◆ Problem requirements: Everything from the first line of the records below through the line containing "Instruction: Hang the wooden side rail" is to be retyped exactly; leave out the rest.
_ _ _ _
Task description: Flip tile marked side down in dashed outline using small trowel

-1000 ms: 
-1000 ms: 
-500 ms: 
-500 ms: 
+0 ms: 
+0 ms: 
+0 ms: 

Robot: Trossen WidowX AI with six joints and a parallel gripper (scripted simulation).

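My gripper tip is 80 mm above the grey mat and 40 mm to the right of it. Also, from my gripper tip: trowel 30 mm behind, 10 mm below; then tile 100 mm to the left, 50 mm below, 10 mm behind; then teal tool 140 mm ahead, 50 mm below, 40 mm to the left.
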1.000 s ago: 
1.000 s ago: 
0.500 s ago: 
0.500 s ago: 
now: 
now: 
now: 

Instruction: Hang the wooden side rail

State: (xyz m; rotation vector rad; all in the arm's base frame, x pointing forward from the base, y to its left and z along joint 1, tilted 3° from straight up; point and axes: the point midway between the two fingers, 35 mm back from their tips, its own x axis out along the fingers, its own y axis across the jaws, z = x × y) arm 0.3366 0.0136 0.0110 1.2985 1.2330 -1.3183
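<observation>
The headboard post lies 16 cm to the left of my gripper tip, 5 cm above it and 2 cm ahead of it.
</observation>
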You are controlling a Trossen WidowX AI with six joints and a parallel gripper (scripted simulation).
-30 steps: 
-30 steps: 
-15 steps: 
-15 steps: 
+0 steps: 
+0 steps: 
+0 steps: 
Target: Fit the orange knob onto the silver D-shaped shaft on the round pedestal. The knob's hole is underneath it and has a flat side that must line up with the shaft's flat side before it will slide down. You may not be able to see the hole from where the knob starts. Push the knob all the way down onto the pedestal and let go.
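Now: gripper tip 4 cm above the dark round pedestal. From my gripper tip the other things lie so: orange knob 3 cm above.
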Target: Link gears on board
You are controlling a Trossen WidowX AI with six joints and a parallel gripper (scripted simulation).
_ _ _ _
◆ Answer to this task:
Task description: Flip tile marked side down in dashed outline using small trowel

-1000 ms: 
-1000 ms: 
-500 ms: 
-500 ms: 
+0 ms: 
+0 ms: 
+0 ms: 

Robot: Trossen WidowX AI with six joints and a parallel gripper (scripted simulation).

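My gripper tip is 80 mm above the grey mat and 40 mm to the right of it. Also, from my gripper tip: trowel 30 mm behind, 10 mm below; then tile 100 mm to the left, 50 mm below, 10 mm behind; then teal tool 140 mm ahead, 50 mm below, 40 mm to the left.
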1.000 s ago: 
1.000 s ago: 
0.500 s ago: 
0.500 s ago: 
now: 
now: 
now: 

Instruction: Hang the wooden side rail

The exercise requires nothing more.